§ **Exercise aim**:
Search the records below for the string "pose" and copy each line where it turns up.

[Saved data entries]
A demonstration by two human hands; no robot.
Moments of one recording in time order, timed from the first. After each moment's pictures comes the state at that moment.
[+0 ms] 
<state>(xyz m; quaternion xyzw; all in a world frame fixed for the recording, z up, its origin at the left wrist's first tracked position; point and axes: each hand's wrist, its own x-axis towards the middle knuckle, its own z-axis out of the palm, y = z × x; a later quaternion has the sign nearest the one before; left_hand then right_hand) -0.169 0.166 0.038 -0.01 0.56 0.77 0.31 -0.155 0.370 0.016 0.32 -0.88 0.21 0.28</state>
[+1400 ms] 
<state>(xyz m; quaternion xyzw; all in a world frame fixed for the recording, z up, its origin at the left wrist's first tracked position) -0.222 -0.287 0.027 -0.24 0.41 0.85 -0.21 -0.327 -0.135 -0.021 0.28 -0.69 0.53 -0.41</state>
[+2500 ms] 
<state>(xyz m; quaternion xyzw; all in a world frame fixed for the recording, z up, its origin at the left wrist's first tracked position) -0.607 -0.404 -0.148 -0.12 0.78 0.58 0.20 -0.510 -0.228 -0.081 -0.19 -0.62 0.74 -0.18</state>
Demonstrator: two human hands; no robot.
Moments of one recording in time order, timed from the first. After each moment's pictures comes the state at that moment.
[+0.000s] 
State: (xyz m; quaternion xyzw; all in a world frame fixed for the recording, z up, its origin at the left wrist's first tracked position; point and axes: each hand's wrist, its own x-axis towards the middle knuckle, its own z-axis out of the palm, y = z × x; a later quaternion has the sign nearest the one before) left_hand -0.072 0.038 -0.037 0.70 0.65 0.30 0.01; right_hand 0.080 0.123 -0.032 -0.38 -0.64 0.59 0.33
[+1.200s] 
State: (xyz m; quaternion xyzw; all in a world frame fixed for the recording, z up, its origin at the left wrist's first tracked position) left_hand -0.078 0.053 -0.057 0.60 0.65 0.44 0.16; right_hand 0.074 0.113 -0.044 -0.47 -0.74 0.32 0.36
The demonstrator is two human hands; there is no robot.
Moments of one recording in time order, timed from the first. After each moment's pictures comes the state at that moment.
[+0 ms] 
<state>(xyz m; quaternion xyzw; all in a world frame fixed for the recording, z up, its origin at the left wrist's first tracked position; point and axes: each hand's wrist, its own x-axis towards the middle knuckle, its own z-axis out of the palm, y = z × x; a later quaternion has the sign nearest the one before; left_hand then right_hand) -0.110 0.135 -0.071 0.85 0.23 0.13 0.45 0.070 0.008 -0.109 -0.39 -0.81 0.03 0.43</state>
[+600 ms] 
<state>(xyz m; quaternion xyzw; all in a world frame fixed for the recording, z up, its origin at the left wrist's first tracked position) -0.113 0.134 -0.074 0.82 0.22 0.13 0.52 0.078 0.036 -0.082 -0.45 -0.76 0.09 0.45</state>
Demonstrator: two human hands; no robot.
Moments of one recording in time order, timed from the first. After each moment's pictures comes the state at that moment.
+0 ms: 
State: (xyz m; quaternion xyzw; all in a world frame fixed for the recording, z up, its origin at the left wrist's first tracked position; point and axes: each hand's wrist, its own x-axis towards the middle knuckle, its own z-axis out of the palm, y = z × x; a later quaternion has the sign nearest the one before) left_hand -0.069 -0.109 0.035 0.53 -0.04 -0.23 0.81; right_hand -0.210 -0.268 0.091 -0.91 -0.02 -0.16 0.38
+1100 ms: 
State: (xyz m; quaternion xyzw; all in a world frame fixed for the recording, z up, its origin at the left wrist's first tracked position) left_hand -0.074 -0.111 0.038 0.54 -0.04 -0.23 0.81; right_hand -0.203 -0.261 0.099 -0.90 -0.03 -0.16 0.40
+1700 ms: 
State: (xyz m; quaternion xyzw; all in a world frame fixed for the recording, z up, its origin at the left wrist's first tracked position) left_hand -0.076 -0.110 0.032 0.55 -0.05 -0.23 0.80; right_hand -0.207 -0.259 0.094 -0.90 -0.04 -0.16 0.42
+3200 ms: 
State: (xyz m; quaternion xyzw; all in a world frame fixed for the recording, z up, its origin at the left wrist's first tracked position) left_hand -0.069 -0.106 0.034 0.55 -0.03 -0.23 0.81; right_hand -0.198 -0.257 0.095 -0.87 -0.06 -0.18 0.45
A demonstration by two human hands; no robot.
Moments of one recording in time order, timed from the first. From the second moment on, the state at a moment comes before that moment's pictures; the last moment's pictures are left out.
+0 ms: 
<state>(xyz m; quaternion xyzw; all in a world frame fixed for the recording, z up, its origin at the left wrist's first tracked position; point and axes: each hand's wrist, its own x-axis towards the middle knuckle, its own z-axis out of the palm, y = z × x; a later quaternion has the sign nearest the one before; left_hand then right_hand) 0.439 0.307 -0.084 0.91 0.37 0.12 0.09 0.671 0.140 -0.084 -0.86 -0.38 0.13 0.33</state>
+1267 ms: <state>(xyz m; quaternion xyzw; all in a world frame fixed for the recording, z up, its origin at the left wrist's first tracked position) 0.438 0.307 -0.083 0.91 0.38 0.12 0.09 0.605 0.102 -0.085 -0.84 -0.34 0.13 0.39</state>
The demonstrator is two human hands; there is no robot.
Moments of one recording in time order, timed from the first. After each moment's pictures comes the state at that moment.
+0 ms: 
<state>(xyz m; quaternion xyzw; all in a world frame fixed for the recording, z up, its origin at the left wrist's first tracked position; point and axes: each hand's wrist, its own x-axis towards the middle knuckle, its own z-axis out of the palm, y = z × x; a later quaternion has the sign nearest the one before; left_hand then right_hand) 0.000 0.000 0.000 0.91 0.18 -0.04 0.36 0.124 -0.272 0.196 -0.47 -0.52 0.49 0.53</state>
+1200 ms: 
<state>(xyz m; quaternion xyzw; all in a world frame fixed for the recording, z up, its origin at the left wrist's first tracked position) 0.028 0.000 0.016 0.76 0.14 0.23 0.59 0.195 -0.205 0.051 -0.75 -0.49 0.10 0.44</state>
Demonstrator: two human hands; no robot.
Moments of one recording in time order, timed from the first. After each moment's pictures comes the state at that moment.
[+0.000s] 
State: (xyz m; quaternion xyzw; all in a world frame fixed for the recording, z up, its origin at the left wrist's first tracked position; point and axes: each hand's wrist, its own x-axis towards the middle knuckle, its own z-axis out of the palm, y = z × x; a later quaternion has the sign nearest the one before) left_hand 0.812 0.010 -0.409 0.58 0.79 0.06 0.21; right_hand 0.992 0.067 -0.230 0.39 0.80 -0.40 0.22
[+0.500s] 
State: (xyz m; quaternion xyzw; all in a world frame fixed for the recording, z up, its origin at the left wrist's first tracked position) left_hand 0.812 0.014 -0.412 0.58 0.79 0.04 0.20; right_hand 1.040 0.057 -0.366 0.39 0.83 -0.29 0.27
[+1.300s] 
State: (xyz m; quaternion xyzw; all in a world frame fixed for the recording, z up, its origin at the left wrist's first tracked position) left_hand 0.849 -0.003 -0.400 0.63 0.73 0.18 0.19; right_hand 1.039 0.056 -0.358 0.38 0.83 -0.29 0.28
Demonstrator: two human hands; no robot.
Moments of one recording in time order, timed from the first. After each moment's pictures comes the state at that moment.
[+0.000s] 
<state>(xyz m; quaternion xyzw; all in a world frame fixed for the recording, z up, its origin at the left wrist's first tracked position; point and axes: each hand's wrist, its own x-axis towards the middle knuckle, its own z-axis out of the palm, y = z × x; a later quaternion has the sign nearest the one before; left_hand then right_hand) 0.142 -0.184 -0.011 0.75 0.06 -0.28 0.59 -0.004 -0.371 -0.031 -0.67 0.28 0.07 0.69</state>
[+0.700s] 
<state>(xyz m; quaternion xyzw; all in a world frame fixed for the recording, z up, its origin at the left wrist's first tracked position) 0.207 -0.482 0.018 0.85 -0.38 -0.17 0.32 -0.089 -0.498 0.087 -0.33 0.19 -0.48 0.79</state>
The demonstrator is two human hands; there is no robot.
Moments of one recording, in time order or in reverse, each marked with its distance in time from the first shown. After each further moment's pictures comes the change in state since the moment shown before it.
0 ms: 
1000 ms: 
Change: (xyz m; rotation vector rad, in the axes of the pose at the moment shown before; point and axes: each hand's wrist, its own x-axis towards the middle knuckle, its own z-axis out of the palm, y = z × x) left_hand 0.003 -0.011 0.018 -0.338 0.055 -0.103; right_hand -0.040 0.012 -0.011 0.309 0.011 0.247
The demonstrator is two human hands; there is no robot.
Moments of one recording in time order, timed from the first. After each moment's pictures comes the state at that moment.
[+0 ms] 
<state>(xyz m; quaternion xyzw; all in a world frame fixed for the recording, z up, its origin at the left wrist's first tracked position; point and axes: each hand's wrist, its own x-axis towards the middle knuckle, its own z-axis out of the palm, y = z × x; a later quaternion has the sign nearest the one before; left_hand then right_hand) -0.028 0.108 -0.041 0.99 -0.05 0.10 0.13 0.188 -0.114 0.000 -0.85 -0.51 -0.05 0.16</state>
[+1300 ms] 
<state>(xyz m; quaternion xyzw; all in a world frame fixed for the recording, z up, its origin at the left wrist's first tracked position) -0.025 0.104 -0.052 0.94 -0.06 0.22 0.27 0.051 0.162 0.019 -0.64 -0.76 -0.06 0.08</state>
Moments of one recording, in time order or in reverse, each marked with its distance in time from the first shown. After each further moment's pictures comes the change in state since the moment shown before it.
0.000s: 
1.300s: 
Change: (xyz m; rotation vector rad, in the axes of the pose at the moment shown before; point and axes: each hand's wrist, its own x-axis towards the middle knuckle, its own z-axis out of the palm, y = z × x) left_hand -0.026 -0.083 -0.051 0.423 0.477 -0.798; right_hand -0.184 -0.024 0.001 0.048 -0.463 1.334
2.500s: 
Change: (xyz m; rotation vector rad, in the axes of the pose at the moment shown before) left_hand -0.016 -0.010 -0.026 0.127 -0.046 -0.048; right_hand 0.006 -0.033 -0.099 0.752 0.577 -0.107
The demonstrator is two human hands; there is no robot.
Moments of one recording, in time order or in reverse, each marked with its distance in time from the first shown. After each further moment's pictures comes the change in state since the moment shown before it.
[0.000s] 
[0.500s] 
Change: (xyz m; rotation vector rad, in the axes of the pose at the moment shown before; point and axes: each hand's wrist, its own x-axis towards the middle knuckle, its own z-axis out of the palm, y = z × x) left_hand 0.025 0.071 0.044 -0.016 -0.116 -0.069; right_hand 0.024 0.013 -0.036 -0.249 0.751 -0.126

§ **Task output**:
Change: (xyz m; rotation vector rad, in the axes of the pose at the moment shown before; point and axes: each hand's wrist, its own x-axis towards the middle knuckle, its own z-axis out of the palm, y = z × x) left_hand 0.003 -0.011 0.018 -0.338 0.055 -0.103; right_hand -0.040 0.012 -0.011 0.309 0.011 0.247
Change: (xyz m; rotation vector rad, in the axes of the pose at the moment shown before; point and axes: each hand's wrist, its own x-axis towards the middle knuckle, its own z-axis out of the palm, y = z × x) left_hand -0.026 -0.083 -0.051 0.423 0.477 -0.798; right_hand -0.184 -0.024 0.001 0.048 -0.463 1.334
Change: (xyz m; rotation vector rad, in the axes of the pose at the moment shown before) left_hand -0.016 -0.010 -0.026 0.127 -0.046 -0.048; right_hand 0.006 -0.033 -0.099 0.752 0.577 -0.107
Change: (xyz m; rotation vector rad, in the axes of the pose at the moment shown before; point and axes: each hand's wrist, its own x-axis towards the middle knuckle, its own z-axis out of the palm, y = z × x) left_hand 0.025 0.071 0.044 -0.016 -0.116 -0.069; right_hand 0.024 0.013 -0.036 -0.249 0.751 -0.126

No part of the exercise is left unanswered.